Each line of the data holding "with" should be found and copied.

****************************************

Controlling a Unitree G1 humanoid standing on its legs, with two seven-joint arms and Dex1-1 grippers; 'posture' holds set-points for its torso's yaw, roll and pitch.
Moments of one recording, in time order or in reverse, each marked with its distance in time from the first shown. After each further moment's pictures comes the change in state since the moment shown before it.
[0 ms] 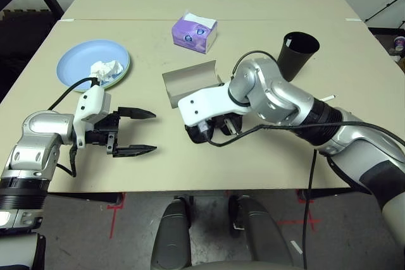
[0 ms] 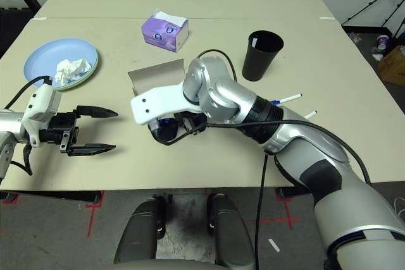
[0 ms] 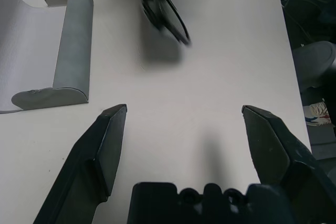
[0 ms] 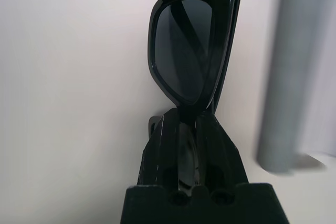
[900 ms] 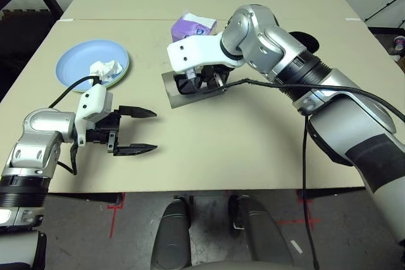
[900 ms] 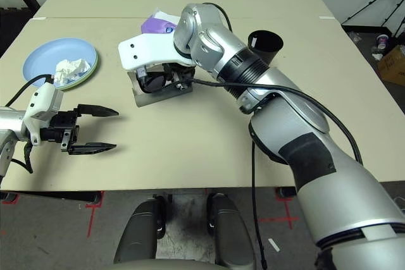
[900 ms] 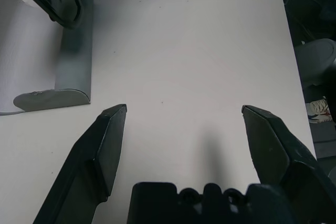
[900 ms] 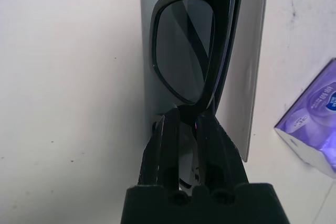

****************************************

**Solution for this problem:**
Controlling a Unitree G1 humanoid standing on its legs, with two seven-joint arms and Dex1-1 grippers; 'posture' holds set-points for its torso's yaw, roll and pitch.
Moments of one recording, in time order or in reverse, each marked with its distance in time from the first shown. After each further moment's pictures comes the change in state since the moment shown before it.

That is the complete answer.